The cultural and technological contexts in South Korea may have also affected the results, as it is the nation with the world’s highest bandwidth per capita (Tan 2016). Therefore, South Koreans may have relatively high awareness of online environments, enabling South Koreans to feel more comfortable with online learning contexts when compared to students from less IT-developed regions. Such familiarity could affect how students interact with online lecture videos, so it would be useful to examine the effects of student viewing strategies on learning in online environments in other cultural and technological contexts as well. Lastly, the results of this study do not distinguish between the effects of using viewing strategies by high- and low-achieving students. It is possible that viewing strategies are an excellent learning technique for high-level learners but an additional cognitive burden for low-level learners, as suggested by Kalyuga (2008). Future research should be conducted to examine the effects of viewing strategies on learners with varying levels of proficiency.
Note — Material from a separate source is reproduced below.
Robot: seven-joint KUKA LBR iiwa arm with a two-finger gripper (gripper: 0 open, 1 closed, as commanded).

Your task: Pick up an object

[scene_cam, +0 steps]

However, the present findings suggest that viewing strategies are a valuable tool for students to increase their learning in online and flipped classrooms. The authors, therefore, propose further research be conducted to formulate a systematic way to teach the application of viewing strategies. This could potentially enable students to not only acquire the salient points from ineffectively presented online lectures, but to navigate the huge volume of information students encounter in their day-to-day lives in this modern age.